↓↓↓

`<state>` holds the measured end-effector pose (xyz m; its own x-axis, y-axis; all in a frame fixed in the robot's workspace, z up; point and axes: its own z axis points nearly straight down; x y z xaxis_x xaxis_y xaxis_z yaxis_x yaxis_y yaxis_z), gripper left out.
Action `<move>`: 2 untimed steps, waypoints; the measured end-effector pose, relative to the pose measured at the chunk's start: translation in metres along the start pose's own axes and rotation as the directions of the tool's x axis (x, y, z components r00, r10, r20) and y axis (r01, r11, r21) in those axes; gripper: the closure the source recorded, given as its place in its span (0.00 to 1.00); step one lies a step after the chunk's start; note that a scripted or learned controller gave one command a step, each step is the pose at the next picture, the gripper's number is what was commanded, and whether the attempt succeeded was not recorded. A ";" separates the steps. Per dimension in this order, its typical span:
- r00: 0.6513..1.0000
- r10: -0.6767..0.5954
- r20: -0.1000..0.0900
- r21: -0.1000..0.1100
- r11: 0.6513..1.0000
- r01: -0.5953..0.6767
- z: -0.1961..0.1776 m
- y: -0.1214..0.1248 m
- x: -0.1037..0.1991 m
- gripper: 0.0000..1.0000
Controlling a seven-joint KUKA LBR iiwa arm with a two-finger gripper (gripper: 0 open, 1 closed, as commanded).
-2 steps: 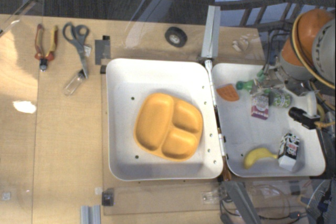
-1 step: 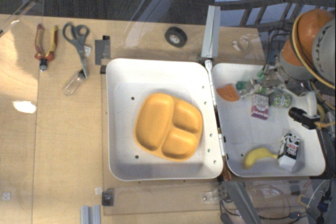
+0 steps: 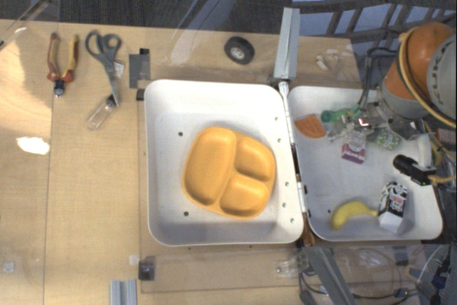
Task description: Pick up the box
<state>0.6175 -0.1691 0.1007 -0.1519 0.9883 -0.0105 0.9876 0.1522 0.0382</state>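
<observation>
Standing at bin's [image 3: 428,232] front-right rim: box [image 3: 393,206] | pincer [image 3: 362,122] grip: cannot tell

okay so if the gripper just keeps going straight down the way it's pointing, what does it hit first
Probably the small purple packet, which lies just below the gripper in the right bin. The green item sits close beside it, and depth is hard to judge from this slanted view, so this is uncertain.

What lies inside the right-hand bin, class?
In the right bin: a banana, a small black-and-white box, an orange piece, a green item and a purple packet. The arm covers the far right corner, so anything there is hidden.
</observation>
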 end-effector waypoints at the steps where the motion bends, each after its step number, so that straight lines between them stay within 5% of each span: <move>1: 1.000 -0.001 0.010 -0.009 1.000 0.002 -0.013 0.003 -0.003 1.00; 2: 1.000 -0.004 0.007 -0.010 1.000 0.004 -0.014 0.004 -0.001 0.00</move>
<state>0.6209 -0.1692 0.1147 -0.1556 0.9877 -0.0179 0.9866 0.1562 0.0478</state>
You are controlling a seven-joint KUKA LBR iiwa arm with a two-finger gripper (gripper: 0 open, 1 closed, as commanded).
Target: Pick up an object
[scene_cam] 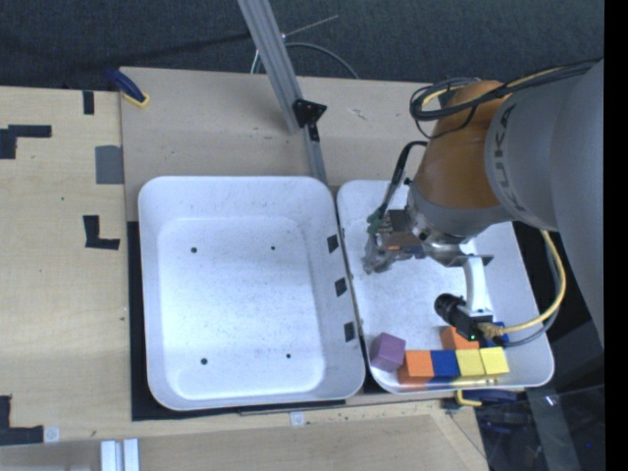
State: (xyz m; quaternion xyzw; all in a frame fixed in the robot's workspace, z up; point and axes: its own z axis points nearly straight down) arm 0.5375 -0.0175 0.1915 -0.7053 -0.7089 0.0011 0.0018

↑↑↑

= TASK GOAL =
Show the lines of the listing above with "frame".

= TASK RESPONSE =
`<state>` holds the measured end-effector pose (xyz m; its own x-axis, y-axis; all in a frame fixed in the robot's workspace, z up; point and axes: its own z axis points nearly straight down; x y z xaxis_x xaxis_y xaxis_z yaxis_x yaxis_y yaxis_z), gripper left out.
State: (xyz m; quaternion xyzw; all in a frame fixed in the robot's workspace, z up; point and axes: its own z axis points nearly straight down) arm 0.5375 -0.0175 0.1915 -0.7053 -0.7089 0.0011 0.0018

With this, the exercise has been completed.